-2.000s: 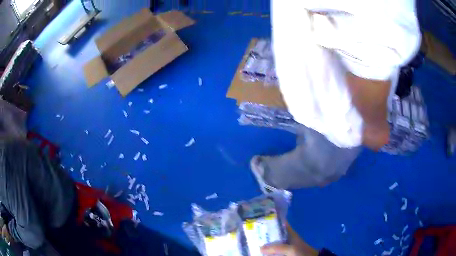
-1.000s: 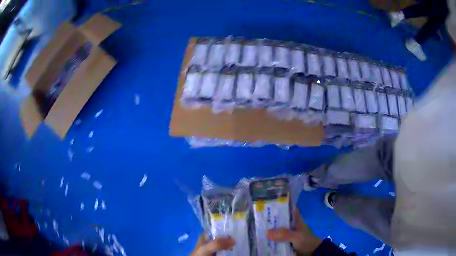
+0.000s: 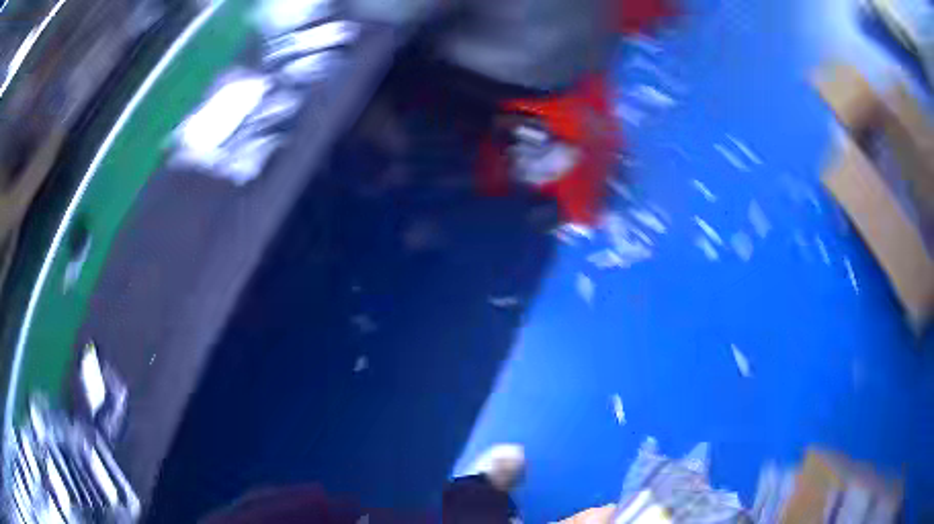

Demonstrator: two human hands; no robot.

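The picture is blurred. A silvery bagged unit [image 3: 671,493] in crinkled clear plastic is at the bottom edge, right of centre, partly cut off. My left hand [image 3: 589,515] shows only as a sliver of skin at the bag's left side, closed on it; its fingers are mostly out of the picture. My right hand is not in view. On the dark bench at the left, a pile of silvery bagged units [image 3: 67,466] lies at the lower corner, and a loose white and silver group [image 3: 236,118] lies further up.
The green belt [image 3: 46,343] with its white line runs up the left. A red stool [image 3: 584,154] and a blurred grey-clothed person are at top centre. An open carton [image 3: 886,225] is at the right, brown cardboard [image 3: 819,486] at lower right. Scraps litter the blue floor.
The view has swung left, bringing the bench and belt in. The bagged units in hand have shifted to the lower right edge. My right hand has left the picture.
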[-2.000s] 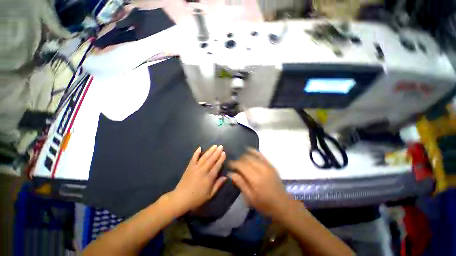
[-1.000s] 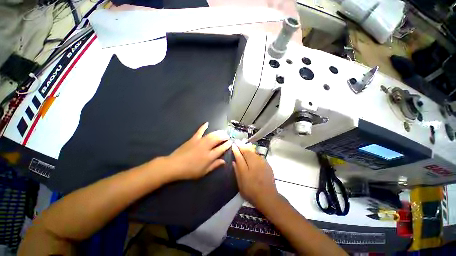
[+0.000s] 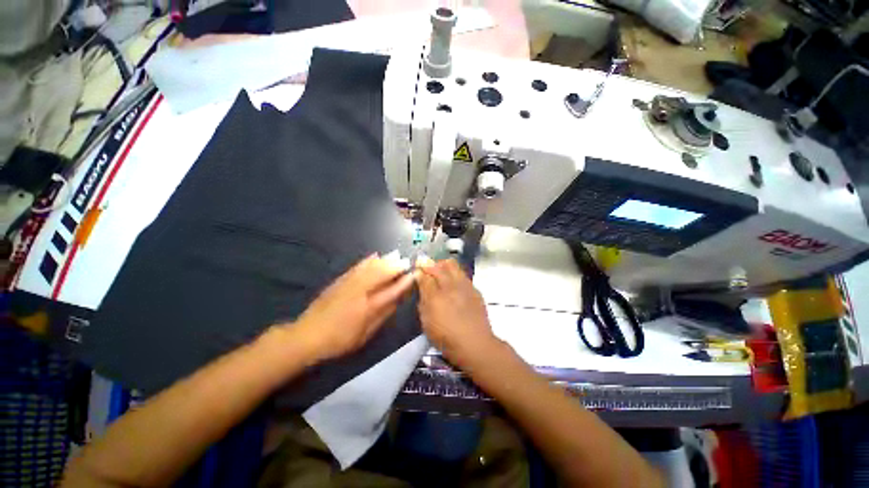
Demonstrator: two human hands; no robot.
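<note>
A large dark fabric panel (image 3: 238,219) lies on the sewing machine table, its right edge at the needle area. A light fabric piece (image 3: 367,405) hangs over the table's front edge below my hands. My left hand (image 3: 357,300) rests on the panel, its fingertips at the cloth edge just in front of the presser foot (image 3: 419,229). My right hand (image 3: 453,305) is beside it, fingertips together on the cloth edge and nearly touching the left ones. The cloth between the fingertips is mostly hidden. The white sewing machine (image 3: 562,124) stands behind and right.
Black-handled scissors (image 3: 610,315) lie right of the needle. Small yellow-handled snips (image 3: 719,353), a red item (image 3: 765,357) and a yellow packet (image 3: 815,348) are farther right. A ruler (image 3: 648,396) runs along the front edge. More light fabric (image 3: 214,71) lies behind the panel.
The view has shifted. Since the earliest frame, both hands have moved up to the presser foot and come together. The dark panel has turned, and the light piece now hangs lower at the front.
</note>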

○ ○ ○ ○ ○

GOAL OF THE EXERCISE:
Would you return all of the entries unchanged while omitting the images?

ANSWER BELOW:
-2.000s: 
-1.000s: 
+0.000s: 

Demonstrator: two human hands; no robot.

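The picture is blurred. A silvery bagged unit [image 3: 671,493] in crinkled clear plastic is at the bottom edge, right of centre, partly cut off. My left hand [image 3: 589,515] shows only as a sliver of skin at the bag's left side, closed on it; its fingers are mostly out of the picture. My right hand is not in view. On the dark bench at the left, a pile of silvery bagged units [image 3: 67,466] lies at the lower corner, and a loose white and silver group [image 3: 236,118] lies further up.
The green belt [image 3: 46,343] with its white line runs up the left. A red stool [image 3: 584,154] and a blurred grey-clothed person are at top centre. An open carton [image 3: 886,225] is at the right, brown cardboard [image 3: 819,486] at lower right. Scraps litter the blue floor.
The view has swung left, bringing the bench and belt in. The bagged units in hand have shifted to the lower right edge. My right hand has left the picture.
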[-2.000s] 
[-1.000s] 
[+0.000s] 
Demonstrator: two human hands; no robot.
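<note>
A large dark fabric panel (image 3: 238,219) lies on the sewing machine table, its right edge at the needle area. A light fabric piece (image 3: 367,405) hangs over the table's front edge below my hands. My left hand (image 3: 357,300) rests on the panel, its fingertips at the cloth edge just in front of the presser foot (image 3: 419,229). My right hand (image 3: 453,305) is beside it, fingertips together on the cloth edge and nearly touching the left ones. The cloth between the fingertips is mostly hidden. The white sewing machine (image 3: 562,124) stands behind and right.
Black-handled scissors (image 3: 610,315) lie right of the needle. Small yellow-handled snips (image 3: 719,353), a red item (image 3: 765,357) and a yellow packet (image 3: 815,348) are farther right. A ruler (image 3: 648,396) runs along the front edge. More light fabric (image 3: 214,71) lies behind the panel.
The view has shifted. Since the earliest frame, both hands have moved up to the presser foot and come together. The dark panel has turned, and the light piece now hangs lower at the front.
</note>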

The required response has been given in full.